Annette Davidek’s paintings are derived from diagrams of plants, organic life forms as well as old technological illustrations. These sometimes quirky, repetitive images randomly mutate. Some shapes flatten, darken and become almost silhouettes. Florescent splays of color emerge from behind the flattened darker images. At times the images are almost translucent, similar to a light-soaked field seen in a microscope. Distinctions blur. Opacity and luminosity, repulsion and attraction, and tension and dissonance are concerns of the artist. Ghosted images vie with more clearly seen parts of her paintings. The captured, submerged and frozen images create a sense of depth and a record of her process.

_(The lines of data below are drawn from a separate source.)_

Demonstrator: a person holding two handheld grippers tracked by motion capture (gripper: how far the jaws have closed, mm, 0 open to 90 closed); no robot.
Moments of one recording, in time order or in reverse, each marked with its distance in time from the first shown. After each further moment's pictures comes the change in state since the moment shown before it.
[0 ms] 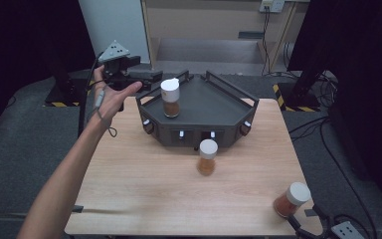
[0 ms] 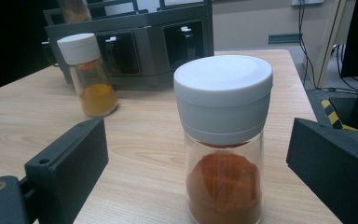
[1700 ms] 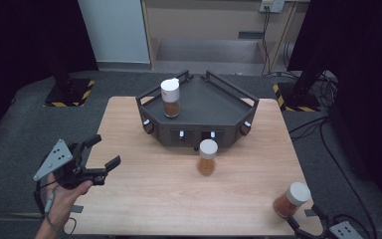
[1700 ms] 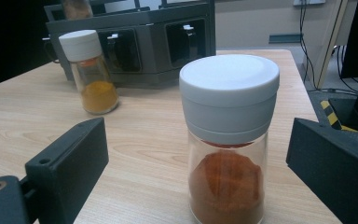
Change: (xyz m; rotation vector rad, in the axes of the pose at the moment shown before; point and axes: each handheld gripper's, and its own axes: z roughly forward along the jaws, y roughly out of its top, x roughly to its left) left arm -0.047 -0.182 -0.157 -0.108 -0.031 -0.023; right arm 0.003 0.002 0.000 0.008 -0.001 -0.014
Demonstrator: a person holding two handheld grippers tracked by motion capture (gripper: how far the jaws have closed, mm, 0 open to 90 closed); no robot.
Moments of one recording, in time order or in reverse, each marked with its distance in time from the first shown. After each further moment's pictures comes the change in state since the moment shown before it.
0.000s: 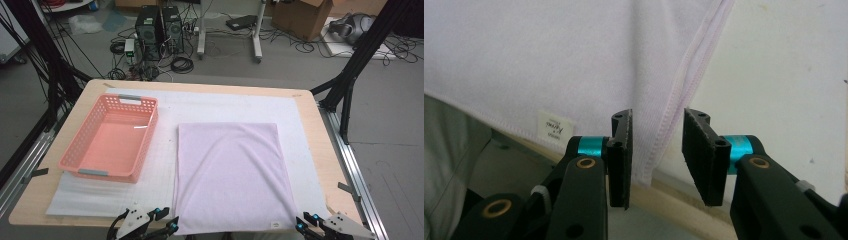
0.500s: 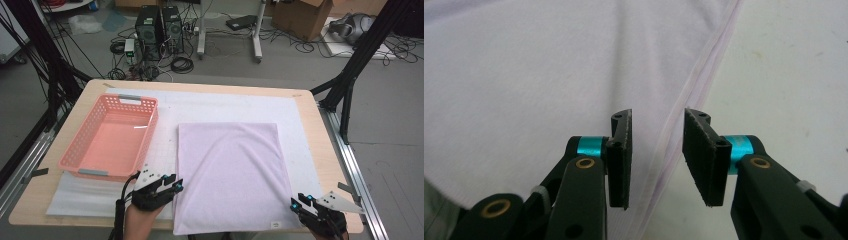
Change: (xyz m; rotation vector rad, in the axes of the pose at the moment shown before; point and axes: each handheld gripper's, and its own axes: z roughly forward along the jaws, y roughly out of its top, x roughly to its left) left arm 0.045 0.058 0.062 0.024 0.082 -0.004; right arm -0.017 0.032 0.031 -0.036 0.008 -0.017
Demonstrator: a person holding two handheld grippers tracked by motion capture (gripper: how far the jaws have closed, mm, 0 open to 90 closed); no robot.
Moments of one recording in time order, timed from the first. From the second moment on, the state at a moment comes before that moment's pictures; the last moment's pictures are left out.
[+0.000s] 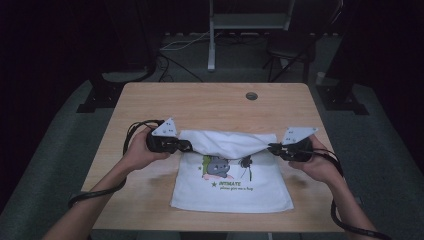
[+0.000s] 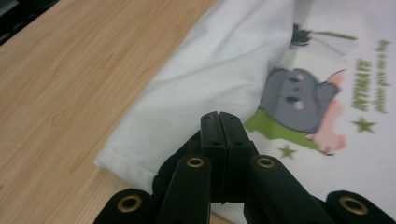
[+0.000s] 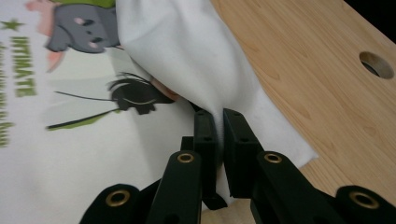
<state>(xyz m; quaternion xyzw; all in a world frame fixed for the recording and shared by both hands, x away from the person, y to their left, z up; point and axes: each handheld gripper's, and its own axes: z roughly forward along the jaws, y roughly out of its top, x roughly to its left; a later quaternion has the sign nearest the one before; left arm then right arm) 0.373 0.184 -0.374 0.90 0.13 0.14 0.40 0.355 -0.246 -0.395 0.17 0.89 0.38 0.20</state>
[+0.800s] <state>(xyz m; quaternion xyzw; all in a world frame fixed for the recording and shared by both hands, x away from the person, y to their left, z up) 0.325 0.180 -0.410 0.93 0.09 0.13 0.34 0.295 -0.242 -0.414 0.10 0.92 0.32 0.21</state>
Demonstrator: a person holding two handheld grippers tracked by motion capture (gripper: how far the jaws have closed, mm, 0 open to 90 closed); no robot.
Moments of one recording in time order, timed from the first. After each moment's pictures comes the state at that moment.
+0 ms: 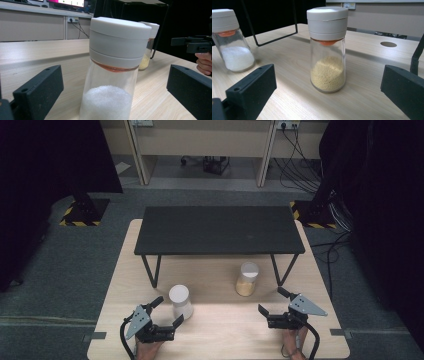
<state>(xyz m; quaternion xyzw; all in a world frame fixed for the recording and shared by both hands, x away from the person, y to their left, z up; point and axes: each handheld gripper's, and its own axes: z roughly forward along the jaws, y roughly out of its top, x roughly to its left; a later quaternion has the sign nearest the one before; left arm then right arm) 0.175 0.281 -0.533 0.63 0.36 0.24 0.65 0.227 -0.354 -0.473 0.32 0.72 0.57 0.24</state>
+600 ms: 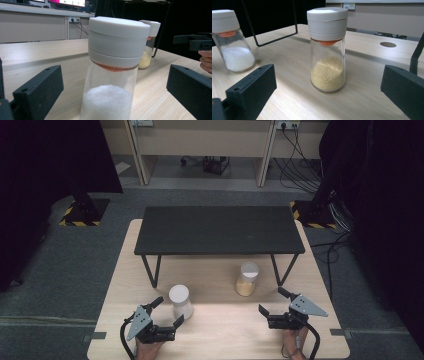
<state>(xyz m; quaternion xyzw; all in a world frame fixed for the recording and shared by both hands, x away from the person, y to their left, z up) 0.172 0.277 -0.530 0.63 0.35 0.25 0.64 0.225 -0.354 -0.473 0.32 0.72 0.57 0.25</state>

Davidek’s paintings of floating forms look “like” so many things– roots, branches, coral, chromosomes, capillaries, atoms, algae. Her imagery’s ambiguous scale generates a micro and macroscopic interplay. Despite countless organic references, they remain abstract shapes repeated throughout the painted space as if suspended in solution. The artist creates surprising depth with extremely thin layers of paint, so thin that the wood appears stained. Her compositions seem as though they have been suddenly flooded with light to reveal the animated forms within.
Davidek’s paintings personify processes of movement and growth in action as well as shape. Her syrupy lines often bleed, or dissolve, into the wood, and this fuzziness becomes a pictorial equivalent to energy. She employs repetition for a fundamental and formal purpose: mimicking the replication of development and the dynamic of movement.
Annette Davidek has been represented by Littlejohn Contemporary since 1995.